- _Required action_
Scan the material for the word "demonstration", then return every line where it appears.
───── Supplied entries
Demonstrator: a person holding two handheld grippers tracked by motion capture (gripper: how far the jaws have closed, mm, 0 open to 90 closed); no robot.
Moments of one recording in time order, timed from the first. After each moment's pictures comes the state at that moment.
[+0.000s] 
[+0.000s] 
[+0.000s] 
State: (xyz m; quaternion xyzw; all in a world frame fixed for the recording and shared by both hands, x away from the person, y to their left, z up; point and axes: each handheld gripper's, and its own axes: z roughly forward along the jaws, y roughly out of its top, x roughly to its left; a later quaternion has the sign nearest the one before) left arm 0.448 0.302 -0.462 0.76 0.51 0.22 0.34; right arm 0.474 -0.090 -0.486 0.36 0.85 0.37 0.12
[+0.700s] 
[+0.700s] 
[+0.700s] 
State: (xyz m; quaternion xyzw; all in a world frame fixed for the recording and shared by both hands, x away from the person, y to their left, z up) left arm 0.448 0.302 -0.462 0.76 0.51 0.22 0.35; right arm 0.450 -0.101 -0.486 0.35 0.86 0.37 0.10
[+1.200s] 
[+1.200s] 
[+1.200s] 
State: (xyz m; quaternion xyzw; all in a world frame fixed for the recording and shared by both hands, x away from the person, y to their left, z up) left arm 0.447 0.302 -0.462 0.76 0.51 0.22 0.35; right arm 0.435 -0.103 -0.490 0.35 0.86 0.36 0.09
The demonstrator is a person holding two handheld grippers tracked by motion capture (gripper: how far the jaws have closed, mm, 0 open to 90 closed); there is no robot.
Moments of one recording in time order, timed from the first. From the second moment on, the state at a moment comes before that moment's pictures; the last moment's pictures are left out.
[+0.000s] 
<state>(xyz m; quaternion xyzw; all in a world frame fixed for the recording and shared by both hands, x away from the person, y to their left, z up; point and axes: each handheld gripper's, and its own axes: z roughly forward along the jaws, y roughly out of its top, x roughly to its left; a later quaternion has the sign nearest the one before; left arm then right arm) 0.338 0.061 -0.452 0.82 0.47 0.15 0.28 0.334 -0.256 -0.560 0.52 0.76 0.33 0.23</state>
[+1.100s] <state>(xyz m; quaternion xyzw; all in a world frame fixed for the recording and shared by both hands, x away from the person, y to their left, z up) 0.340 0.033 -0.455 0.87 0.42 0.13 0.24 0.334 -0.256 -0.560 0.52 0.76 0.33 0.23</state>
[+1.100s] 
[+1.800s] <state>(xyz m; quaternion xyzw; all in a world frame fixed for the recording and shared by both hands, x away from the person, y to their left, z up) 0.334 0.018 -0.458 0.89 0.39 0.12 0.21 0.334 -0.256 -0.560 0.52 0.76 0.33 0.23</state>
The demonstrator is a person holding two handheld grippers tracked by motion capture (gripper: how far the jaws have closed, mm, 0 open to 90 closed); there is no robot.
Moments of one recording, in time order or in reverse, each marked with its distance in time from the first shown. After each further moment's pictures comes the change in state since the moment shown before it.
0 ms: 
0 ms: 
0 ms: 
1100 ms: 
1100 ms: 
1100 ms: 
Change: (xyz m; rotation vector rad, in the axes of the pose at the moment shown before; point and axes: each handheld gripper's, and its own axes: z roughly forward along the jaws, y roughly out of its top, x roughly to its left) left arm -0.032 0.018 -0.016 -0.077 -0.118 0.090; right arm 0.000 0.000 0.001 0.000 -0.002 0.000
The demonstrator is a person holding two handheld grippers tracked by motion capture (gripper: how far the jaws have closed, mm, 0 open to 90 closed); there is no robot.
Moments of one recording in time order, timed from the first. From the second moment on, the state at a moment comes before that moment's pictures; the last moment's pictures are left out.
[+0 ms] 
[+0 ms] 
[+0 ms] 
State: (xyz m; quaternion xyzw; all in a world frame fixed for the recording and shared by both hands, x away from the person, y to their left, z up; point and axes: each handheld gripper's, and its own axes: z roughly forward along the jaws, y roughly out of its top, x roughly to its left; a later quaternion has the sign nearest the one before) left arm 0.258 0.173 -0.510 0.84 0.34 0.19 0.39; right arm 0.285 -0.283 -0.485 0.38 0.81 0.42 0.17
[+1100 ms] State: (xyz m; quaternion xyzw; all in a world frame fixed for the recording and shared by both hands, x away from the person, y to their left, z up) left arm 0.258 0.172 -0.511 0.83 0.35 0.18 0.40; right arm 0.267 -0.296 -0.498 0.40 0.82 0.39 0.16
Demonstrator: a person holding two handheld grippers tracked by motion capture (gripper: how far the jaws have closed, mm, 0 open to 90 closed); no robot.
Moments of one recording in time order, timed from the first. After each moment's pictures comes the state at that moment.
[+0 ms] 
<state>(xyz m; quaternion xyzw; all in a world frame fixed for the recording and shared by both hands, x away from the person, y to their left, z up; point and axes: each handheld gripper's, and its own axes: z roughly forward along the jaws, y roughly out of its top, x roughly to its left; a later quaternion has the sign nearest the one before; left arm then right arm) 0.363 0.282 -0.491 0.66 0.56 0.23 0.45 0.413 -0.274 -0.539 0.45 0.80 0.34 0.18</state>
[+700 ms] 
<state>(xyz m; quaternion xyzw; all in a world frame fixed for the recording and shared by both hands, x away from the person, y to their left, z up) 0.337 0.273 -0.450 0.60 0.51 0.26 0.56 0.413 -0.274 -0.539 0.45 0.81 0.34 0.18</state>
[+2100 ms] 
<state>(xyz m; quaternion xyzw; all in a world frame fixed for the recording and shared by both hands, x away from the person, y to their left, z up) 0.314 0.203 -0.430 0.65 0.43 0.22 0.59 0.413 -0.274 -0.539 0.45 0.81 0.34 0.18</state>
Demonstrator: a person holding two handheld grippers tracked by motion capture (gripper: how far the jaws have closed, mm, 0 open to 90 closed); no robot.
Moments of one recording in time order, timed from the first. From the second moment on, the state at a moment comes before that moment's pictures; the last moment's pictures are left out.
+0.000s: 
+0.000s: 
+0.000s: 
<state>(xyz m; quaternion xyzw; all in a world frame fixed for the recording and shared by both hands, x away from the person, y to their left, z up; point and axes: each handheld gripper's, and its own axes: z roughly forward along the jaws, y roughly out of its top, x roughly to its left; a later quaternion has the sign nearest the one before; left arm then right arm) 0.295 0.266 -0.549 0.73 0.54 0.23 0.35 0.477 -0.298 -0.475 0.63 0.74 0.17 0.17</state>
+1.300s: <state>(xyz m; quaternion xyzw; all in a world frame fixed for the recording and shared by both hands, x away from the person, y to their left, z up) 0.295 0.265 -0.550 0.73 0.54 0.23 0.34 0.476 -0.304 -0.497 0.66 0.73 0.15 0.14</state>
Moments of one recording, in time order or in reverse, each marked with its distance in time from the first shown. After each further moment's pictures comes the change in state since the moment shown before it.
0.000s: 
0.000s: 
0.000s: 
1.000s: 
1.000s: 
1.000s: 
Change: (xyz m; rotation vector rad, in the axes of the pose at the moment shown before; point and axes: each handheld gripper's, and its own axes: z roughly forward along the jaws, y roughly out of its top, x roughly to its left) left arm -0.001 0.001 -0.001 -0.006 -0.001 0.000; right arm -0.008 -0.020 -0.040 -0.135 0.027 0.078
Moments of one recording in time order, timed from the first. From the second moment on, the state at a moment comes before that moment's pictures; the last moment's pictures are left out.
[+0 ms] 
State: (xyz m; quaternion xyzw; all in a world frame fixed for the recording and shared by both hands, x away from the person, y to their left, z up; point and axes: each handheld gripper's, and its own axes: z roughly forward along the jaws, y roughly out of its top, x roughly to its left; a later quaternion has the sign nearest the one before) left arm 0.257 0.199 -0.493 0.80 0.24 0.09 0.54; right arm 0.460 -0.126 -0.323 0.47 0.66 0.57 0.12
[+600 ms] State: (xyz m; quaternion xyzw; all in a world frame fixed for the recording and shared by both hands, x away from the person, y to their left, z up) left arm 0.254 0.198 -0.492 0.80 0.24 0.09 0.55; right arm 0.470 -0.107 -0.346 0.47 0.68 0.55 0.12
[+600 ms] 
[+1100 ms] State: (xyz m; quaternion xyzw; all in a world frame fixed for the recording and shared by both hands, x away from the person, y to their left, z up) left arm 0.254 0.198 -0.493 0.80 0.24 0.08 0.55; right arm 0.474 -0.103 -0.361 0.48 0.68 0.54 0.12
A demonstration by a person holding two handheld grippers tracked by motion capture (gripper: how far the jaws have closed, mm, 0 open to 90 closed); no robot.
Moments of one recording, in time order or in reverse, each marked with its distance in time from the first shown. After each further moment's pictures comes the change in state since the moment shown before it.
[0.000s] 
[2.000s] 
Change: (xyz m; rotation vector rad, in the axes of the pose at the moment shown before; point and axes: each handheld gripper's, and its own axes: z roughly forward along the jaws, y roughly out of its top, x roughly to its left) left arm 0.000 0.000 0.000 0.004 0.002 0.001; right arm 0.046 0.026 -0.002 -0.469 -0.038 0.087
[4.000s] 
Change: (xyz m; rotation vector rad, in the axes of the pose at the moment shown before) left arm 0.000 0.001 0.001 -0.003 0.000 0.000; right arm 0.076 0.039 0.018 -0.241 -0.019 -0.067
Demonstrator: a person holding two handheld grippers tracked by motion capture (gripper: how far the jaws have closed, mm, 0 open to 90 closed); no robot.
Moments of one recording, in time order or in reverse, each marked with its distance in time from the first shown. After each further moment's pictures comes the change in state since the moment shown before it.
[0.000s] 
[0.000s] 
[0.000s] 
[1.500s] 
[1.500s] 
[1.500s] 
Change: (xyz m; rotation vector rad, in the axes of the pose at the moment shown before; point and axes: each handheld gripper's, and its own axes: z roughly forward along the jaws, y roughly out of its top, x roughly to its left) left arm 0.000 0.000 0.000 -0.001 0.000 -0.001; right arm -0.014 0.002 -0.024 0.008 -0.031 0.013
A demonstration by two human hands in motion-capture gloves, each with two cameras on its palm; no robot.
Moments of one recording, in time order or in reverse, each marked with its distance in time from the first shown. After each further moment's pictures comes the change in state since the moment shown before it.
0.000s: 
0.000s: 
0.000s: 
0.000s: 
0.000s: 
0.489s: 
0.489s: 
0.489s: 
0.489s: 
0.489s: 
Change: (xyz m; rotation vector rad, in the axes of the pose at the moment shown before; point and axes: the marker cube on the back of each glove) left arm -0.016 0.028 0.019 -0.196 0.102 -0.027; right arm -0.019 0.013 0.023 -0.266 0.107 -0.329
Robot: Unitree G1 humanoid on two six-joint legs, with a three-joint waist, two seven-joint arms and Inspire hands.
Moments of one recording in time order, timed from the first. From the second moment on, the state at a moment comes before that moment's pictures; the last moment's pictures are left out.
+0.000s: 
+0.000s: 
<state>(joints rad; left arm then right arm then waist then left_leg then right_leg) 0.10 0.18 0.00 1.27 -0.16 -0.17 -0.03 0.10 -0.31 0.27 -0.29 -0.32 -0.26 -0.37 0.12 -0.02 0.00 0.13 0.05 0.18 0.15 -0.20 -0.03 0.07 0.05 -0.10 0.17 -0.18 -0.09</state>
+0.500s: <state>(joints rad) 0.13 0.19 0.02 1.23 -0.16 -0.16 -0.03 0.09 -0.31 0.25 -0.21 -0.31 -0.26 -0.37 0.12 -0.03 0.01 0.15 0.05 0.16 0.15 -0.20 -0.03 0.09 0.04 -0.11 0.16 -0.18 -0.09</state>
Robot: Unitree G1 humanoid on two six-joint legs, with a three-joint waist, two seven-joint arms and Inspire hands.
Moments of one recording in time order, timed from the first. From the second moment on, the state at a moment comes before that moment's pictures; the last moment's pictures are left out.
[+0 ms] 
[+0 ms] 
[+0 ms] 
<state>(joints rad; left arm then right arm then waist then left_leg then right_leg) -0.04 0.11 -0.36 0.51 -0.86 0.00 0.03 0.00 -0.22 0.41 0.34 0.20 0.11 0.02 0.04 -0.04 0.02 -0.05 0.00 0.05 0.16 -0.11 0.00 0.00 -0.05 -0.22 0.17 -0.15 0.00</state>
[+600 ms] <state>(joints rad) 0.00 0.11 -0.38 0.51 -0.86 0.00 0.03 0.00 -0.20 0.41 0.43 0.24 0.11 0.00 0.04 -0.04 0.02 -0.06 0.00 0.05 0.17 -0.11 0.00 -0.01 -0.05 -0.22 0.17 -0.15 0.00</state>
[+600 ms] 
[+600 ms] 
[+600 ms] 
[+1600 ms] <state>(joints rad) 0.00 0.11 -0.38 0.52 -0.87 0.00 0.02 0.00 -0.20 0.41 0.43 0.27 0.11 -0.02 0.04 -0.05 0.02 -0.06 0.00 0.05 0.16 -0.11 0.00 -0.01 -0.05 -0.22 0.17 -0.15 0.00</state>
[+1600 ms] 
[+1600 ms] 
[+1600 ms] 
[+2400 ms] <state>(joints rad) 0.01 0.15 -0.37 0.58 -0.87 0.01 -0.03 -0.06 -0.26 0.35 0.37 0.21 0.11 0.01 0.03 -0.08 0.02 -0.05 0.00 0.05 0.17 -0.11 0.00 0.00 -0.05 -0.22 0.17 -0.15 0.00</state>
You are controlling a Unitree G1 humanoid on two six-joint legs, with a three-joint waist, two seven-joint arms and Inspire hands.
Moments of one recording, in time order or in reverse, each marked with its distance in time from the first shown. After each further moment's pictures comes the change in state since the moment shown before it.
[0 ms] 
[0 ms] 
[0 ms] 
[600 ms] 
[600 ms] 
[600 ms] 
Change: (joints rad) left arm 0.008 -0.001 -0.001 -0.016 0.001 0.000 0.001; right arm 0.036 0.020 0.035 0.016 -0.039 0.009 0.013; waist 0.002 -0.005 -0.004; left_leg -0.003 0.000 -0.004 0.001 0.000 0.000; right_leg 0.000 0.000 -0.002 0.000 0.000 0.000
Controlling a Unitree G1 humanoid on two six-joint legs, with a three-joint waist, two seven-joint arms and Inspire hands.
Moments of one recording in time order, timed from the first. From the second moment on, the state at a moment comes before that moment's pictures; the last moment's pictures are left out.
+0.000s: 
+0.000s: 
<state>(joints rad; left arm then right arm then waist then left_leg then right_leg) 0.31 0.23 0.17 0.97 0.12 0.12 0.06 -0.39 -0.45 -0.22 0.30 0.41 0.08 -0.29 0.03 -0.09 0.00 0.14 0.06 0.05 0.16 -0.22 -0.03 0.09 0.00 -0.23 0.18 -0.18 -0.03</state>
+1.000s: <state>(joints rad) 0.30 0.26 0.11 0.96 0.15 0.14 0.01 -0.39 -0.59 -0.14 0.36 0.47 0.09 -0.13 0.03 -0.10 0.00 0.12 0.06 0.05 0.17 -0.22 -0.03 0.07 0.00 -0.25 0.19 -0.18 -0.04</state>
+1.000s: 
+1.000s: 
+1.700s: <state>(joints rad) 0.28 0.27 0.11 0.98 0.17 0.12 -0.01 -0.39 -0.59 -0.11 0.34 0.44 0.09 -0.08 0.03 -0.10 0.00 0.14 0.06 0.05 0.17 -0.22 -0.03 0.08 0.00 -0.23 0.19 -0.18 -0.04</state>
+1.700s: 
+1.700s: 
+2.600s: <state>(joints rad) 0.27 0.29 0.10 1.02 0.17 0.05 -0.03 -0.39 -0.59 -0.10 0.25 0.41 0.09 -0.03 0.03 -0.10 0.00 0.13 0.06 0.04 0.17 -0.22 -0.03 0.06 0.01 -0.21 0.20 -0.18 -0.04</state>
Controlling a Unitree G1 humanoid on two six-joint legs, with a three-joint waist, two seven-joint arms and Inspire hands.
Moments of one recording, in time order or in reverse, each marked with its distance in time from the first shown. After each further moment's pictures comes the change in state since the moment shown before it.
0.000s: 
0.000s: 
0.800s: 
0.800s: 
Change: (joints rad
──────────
- _Reply_
A demonstration by a person holding two handheld grippers tracked by motion capture (gripper: how far the jaws have closed, mm, 0 open to 90 closed); no robot.
A demonstration by two human hands in motion-capture gloves, each with two cameras on its palm; no robot.

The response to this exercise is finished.